## Brief
Pull out each line of the records holding the string "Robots".

Records from a collection
......
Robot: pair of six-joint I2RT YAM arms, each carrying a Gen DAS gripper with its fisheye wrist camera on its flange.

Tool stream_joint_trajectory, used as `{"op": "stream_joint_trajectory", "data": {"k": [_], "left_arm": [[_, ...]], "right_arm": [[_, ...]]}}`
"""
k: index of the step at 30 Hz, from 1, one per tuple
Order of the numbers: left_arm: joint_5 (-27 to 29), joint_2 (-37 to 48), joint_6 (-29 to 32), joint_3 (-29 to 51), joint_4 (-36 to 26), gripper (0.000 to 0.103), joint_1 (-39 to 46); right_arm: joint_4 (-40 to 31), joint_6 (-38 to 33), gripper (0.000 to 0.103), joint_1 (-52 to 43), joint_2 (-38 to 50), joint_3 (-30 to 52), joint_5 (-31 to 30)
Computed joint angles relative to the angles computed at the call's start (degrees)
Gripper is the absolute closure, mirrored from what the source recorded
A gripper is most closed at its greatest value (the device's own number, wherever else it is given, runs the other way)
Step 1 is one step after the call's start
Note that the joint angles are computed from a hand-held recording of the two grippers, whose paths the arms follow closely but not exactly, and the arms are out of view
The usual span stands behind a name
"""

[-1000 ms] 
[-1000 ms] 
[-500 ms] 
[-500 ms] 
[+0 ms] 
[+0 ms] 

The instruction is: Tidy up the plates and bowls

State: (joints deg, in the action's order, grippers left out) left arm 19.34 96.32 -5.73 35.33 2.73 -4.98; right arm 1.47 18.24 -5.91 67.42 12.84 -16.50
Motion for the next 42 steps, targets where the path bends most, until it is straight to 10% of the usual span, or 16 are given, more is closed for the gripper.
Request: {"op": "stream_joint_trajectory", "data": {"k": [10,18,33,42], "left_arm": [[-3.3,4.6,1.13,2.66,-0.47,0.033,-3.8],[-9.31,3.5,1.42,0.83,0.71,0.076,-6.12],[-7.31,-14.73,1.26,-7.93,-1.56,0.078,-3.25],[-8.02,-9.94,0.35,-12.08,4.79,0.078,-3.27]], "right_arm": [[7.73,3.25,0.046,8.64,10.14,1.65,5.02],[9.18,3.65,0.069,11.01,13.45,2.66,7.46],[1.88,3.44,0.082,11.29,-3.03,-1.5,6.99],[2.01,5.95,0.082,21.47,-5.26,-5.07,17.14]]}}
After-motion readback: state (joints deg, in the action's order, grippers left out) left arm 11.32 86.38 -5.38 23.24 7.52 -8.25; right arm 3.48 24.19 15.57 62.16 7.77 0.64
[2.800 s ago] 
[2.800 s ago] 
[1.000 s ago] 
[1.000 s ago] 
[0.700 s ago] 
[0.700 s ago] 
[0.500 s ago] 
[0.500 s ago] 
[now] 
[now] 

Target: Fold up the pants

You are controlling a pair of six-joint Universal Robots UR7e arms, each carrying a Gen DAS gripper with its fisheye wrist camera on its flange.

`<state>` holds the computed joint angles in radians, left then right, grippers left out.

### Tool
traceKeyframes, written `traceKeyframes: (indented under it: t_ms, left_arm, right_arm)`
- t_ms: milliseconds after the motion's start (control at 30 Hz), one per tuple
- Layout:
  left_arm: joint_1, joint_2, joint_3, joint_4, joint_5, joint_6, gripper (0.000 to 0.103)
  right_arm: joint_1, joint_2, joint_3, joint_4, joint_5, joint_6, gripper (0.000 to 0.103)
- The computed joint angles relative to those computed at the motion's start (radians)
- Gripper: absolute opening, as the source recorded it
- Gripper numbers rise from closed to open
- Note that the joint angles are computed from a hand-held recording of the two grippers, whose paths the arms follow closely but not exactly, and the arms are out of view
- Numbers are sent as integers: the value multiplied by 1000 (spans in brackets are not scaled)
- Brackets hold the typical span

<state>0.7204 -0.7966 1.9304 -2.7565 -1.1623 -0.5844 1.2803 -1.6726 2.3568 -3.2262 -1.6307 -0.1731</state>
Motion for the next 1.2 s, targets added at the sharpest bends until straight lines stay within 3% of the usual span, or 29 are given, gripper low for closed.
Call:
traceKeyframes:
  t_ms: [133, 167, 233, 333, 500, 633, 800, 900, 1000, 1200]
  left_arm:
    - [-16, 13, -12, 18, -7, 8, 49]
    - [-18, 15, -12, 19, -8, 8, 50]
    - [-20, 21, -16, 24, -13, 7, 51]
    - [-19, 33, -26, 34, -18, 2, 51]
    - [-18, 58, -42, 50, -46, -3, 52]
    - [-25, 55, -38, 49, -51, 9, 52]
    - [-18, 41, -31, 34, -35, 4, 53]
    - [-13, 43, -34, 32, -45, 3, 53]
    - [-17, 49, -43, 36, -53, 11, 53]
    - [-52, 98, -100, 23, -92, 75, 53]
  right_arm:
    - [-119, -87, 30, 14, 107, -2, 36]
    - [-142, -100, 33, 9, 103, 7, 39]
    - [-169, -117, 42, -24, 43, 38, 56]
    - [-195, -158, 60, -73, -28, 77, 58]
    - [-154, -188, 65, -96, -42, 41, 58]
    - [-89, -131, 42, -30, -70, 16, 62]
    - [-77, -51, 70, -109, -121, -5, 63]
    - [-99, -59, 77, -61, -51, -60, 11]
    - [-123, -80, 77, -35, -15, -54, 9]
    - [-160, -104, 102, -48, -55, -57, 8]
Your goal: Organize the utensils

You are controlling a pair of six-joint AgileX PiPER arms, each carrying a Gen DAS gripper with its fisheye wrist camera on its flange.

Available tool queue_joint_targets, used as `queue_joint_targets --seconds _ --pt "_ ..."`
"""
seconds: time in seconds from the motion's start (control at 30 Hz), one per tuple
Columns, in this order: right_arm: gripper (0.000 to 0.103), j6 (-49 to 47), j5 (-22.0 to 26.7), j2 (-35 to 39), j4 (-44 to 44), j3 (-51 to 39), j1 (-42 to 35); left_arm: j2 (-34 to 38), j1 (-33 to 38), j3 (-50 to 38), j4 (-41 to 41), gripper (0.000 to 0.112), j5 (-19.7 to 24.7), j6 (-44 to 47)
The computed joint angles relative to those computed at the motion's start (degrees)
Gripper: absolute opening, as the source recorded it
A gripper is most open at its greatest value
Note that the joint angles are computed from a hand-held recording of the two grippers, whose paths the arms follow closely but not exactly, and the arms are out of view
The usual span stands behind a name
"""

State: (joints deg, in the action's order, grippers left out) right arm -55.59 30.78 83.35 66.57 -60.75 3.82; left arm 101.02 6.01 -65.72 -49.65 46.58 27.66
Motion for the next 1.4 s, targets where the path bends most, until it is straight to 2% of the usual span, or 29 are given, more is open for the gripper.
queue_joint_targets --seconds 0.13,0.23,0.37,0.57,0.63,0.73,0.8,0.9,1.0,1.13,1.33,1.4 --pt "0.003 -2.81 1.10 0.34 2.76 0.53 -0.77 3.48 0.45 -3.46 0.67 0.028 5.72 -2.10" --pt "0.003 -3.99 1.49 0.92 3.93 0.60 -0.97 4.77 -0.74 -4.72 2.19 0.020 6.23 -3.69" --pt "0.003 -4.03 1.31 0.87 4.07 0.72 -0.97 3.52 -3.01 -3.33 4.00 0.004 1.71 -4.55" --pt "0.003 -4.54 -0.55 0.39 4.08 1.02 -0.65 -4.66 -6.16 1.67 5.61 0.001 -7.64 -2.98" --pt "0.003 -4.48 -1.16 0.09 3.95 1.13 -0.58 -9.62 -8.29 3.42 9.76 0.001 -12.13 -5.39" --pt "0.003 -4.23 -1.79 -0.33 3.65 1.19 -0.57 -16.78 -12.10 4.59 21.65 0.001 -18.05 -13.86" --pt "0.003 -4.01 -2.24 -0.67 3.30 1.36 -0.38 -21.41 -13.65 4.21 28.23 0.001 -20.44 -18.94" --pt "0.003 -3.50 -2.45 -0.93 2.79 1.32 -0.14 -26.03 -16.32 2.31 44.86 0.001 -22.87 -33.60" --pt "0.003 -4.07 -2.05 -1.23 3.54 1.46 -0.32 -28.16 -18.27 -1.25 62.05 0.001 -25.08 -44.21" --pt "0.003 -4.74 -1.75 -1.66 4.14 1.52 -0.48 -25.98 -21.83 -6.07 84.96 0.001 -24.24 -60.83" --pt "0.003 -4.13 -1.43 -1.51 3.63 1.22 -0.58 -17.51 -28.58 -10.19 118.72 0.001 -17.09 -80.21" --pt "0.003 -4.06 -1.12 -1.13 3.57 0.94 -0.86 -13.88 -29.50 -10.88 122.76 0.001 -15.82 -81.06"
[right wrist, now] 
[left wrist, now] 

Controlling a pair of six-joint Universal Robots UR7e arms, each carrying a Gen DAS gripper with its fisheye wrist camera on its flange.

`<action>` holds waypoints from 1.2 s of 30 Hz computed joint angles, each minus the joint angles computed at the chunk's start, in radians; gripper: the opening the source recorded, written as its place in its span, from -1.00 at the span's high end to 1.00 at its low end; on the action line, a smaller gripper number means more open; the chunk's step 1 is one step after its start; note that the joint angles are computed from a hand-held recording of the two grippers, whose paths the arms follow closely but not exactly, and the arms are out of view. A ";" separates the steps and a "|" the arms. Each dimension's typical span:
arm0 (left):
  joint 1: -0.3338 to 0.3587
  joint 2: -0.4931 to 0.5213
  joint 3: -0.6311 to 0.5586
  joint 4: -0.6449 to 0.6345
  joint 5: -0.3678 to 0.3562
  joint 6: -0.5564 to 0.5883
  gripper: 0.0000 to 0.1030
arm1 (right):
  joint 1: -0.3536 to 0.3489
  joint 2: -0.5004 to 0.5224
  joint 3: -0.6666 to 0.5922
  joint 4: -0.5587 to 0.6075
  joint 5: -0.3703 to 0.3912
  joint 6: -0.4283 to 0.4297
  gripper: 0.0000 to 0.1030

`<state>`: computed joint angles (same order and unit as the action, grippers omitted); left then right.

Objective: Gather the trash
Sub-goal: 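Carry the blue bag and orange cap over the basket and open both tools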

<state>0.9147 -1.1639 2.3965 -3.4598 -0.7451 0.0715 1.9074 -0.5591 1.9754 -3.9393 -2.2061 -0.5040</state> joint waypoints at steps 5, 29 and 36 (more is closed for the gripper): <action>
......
## Answer space
You are controlling a pair of six-joint Universal Robots UR7e arms, each carrying a Gen DAS gripper with its fisheye wrist camera on its flange.
Controlling a pair of six-joint Universal Robots UR7e arms, each carrying a Gen DAS gripper with its fisheye wrist camera on its flange.

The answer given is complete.